ImmunoGen’s ADC misses endpoint in ovarian cancer phase 3

A phase 3 trial of ImmunoGen’s antibody-drug conjugate mirvetuximab soravtansine has missed its primary endpoint. The ADC failed to extend progression-free survival by more than chemotherapy, driving investors to wipe 50% off its stock price.

ImmunoGen designed mirvetuximab soravtansine to bind to folate receptor alpha, a protein that is overexpressed by epithelial derived tumors including ovarian cancer. By using an antibody to target the receptor, ImmunoGen thought it could deliver a cytotoxic payload to ovarian tumors, thereby killing cancer cells without harming healthy tissue.

The phase 3 data cast doubt on the hypothesis. The trial enrolled 366 women with platinum-resistant ovarian cancer that expressed medium to high levels of folate receptor alpha and had received up to three prior lines of therapy. 

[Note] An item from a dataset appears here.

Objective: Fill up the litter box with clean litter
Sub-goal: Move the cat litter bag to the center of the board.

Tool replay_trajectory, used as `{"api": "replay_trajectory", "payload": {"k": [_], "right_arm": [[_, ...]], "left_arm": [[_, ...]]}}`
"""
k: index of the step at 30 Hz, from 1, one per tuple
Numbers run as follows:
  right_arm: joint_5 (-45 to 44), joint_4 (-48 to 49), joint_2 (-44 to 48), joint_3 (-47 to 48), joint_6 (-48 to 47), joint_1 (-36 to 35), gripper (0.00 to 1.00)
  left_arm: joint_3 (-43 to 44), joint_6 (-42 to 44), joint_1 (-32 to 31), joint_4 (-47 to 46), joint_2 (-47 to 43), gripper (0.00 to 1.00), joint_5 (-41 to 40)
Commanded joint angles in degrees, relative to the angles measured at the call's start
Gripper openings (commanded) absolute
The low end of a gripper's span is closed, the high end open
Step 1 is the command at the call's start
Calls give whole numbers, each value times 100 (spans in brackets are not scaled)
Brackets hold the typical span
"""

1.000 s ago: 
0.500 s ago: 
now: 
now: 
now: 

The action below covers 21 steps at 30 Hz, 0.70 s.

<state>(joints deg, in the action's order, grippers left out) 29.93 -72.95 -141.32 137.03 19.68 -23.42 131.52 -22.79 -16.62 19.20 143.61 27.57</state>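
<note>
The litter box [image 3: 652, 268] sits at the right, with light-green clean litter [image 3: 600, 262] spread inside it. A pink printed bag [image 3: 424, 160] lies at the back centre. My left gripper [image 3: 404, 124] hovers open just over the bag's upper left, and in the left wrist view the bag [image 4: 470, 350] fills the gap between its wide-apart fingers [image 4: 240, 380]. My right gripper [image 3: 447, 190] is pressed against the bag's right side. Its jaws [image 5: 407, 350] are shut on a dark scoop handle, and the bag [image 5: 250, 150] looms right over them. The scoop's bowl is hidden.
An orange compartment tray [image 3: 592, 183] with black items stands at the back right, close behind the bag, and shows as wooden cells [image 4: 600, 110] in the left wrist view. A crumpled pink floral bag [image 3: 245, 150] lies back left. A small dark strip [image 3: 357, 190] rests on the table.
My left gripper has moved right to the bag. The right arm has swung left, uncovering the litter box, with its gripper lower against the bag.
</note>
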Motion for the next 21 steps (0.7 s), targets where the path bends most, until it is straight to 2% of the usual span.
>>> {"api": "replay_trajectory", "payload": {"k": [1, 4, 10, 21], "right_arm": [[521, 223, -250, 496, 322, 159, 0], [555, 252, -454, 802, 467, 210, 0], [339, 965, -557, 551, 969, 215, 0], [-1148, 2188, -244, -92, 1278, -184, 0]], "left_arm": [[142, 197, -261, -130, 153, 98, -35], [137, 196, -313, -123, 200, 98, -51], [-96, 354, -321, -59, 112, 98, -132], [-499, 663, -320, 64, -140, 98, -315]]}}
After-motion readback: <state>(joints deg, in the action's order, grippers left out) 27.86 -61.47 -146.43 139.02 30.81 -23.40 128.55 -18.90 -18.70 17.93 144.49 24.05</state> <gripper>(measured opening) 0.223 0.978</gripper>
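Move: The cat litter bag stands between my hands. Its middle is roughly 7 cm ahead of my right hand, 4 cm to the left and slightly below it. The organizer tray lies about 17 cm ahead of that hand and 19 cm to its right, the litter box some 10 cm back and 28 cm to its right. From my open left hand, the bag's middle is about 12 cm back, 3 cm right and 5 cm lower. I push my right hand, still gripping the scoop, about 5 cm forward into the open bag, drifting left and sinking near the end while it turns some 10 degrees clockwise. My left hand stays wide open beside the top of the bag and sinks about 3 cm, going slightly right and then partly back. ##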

PFS among the two-thirds of the women who took mirvetuximab soravtansine was no better than in the cohort that received chemotherapy. Mirvetuximab soravtansine numerically outperformed the control in a prespecified high folate receptor alpha subgroup. But the failure of the overall study and statistical approach used meant the p value of 0.049 was above the threshold for success.

With mirvetuximab soravtansine improving on the overall survival and response rate achieved by  chemotherapy in the subgroup, ImmunoGen sees enough positives in the data to conduct additional analyses. ImmunoGen thinks combination studies may offer the drug a path forward, too.

A more skeptical reader of the situation could point to earlier failures of other drugs targeting folate receptors to argue that the signs of efficacy are a mirage. Eisai acquired folate receptor farletuzumab in its $325 million takeover of Morphotek only to see it fail in phase 3 ovarian cancer trials. Around the same time, Merck and Endocyte halted a phase 3 trial of vintafolide in the same indication.

ImmunoGen took a different approach to the target and moved into late-phase development on the back of a phase 2 study that achieved a 53% response rate. The response rate in the phase 3 came in well below that at 22%. 

The failure to hit the PFS endpoint wiped 50% off ImmunoGen’s stock price in premarket trading. The stock had already traded down close to 20% in the days preceding the readout.